## ASSIGNED TASK
Which of the lines below contain the string "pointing"? Copy each one.

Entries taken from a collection
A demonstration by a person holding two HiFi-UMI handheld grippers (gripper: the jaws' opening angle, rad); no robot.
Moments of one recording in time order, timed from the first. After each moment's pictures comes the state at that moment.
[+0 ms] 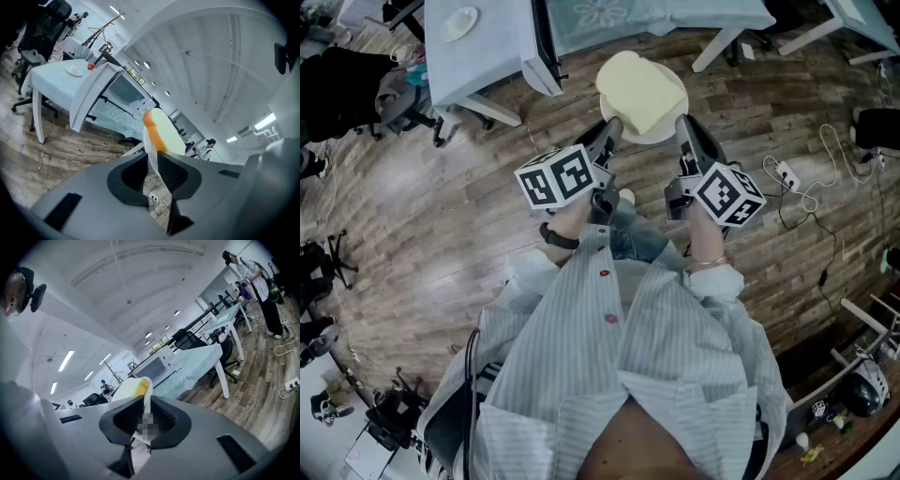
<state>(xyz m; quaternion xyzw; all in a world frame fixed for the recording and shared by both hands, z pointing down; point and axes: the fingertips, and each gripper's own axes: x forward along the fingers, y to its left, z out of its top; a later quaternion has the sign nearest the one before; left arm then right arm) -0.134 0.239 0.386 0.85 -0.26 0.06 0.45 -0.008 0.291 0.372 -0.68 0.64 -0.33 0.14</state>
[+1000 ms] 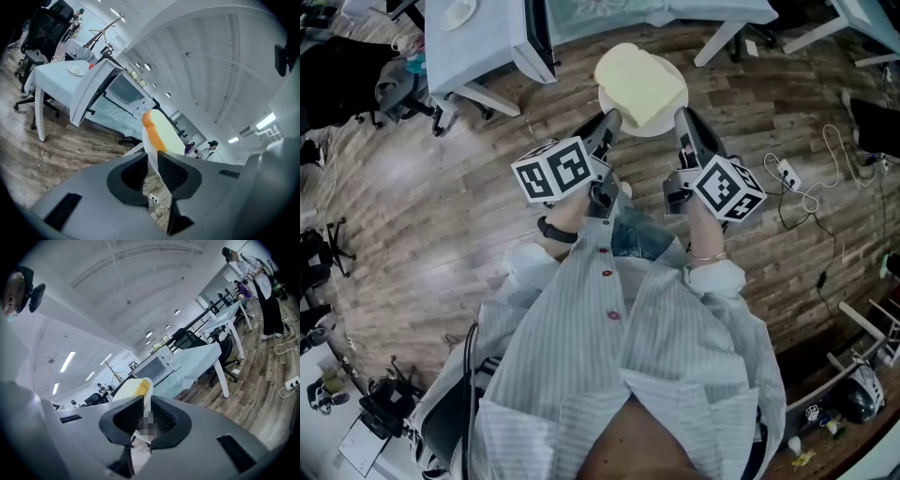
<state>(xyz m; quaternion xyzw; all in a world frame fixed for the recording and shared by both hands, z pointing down) -0.120 0.259 0.391 0.85 -0.27 0.06 0.45 0.007 0.306 0.373 -0.67 0.65 -0.33 0.14</state>
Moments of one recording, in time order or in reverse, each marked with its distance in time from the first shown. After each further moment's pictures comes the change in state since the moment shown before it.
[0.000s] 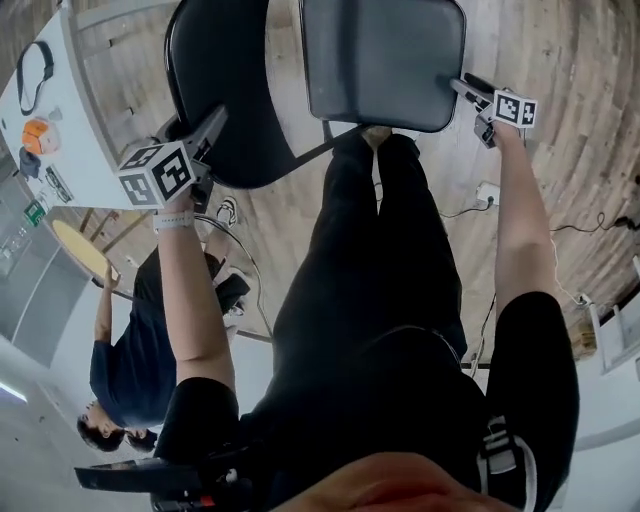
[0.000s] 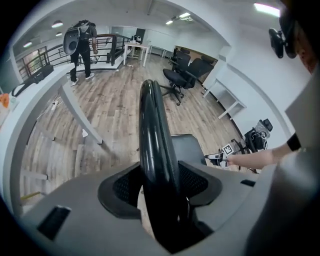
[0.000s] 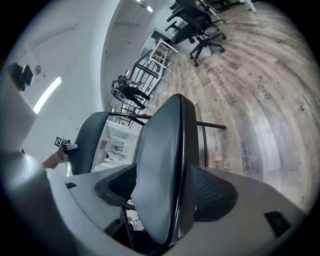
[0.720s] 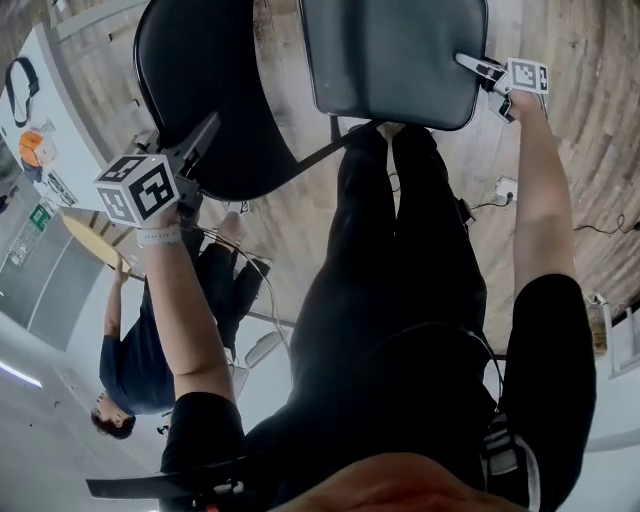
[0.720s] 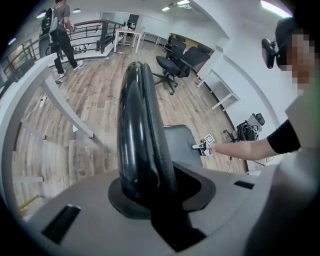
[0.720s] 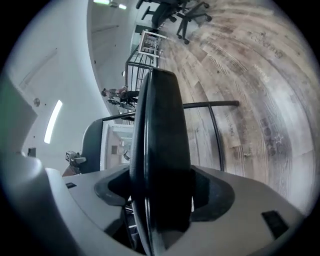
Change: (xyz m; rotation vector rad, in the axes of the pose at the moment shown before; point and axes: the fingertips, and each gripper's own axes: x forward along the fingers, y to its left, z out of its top) left arm 0.013 -0.014 -0.001 0.037 0.140 -0.083; right arm 0.065 -0.014 0.011 0.136 0.111 0.252
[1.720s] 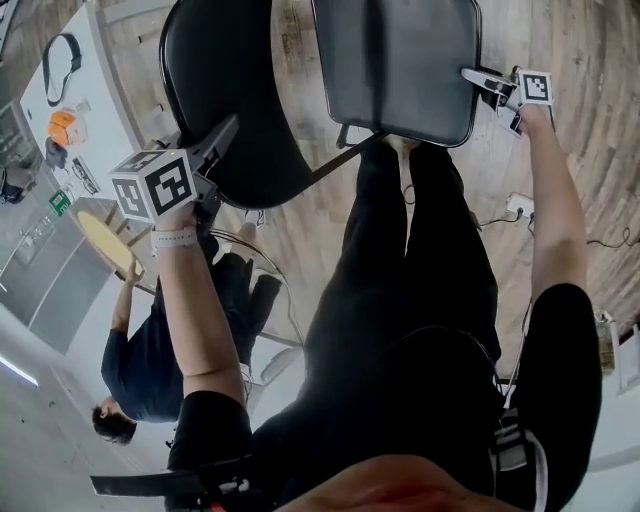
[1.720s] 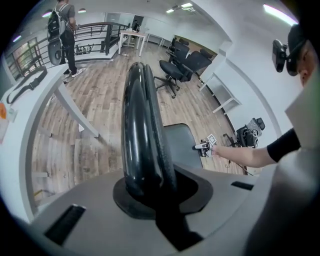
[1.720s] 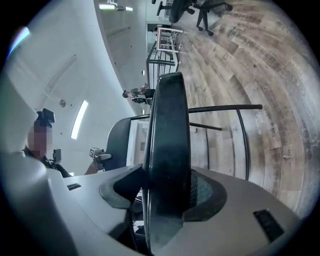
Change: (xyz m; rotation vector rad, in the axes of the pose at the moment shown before) left arm -0.061 -0.012 0.010 -0.030 -0.015 0.016; right arm 0.013 0.134 0.007 -0.022 0.020 0.306
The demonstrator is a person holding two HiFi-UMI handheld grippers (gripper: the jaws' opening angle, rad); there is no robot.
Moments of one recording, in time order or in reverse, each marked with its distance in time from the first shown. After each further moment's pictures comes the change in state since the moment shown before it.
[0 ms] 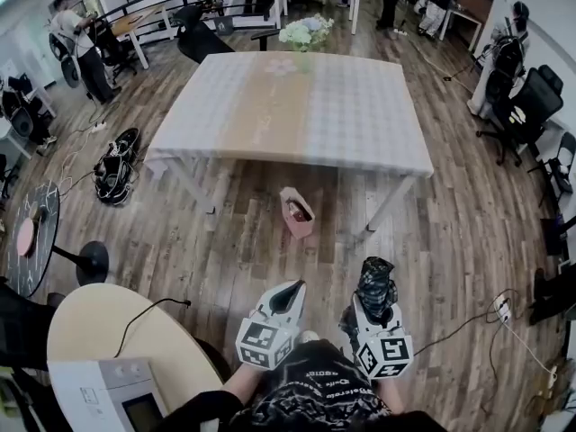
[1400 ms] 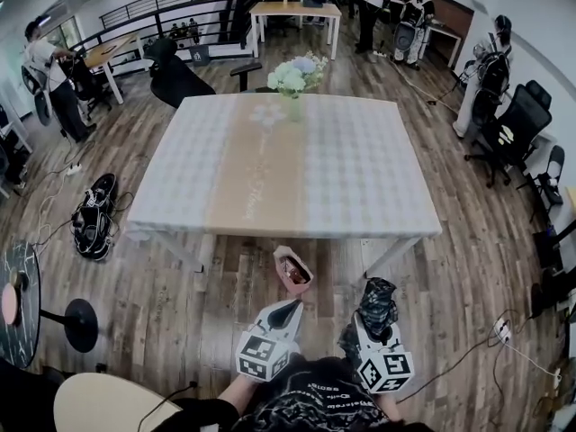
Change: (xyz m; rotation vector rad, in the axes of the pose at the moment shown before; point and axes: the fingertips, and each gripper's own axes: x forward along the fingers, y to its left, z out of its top) left arm 0.160 0.173 0.076 0.048 0.043 -0.122; right arm 0.215 -0.031 0.068 0.094 -0.048 -0.099
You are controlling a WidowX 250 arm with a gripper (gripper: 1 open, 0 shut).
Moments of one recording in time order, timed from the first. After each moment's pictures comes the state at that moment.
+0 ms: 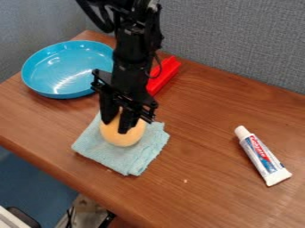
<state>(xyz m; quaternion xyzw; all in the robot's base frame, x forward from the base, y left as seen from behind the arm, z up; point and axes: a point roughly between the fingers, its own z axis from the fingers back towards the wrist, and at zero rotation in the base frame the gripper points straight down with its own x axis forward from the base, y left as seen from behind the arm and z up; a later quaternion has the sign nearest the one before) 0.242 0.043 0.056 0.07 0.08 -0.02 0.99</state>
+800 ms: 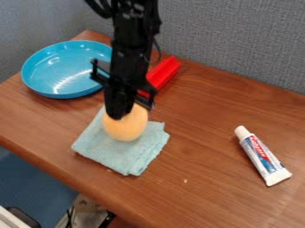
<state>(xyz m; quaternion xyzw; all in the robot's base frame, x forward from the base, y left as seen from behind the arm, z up) 0.249 0.048 0.080 0.05 0.07 -0.02 1.00</state>
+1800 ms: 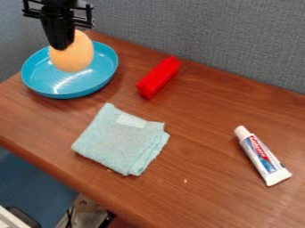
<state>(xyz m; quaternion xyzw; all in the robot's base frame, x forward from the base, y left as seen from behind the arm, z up) 0.269 0.148 0.139 0.02 0.01 0.12 0.99</state>
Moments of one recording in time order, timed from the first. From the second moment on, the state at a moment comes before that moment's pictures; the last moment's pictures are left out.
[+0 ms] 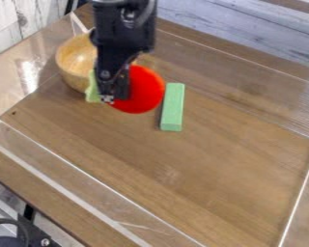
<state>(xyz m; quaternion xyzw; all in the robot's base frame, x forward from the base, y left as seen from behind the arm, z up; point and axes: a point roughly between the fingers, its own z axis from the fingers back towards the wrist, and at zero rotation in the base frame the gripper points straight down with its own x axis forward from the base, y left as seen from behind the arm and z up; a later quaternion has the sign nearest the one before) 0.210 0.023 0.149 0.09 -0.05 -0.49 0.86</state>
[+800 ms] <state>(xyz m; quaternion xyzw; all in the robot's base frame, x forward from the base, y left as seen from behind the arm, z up) 0.231 0.025 0.136 0.09 -0.06 -0.48 0.87</state>
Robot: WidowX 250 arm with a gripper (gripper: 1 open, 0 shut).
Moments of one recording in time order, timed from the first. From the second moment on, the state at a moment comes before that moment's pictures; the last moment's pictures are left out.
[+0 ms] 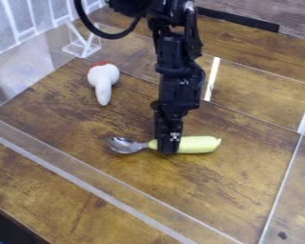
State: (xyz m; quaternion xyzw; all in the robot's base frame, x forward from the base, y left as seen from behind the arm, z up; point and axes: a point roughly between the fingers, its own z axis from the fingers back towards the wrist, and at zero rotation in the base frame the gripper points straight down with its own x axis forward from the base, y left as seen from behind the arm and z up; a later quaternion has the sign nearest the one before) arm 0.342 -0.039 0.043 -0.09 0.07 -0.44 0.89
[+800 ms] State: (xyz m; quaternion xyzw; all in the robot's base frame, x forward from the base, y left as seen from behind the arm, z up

## RESPONSE BELOW
<state>(xyz m; quaternion xyzw; all in a world frame fixed for the recording and shared by both hands, z pointing down; point and axes: the fingertips, and each gripper's own axes: x forward along the fingers, y to its left, z out of its top; a later quaternion has the sign nearest the one before; left arm then right arm) -0.134 0.239 0.386 0.85 -0.26 0.06 0.45 -0.008 0.291 0.372 -0.68 0.64 -0.33 0.14</state>
<state>(xyz m; quaternion xyzw; all in a world frame fixed for the recording and shared by both hands, z pointing down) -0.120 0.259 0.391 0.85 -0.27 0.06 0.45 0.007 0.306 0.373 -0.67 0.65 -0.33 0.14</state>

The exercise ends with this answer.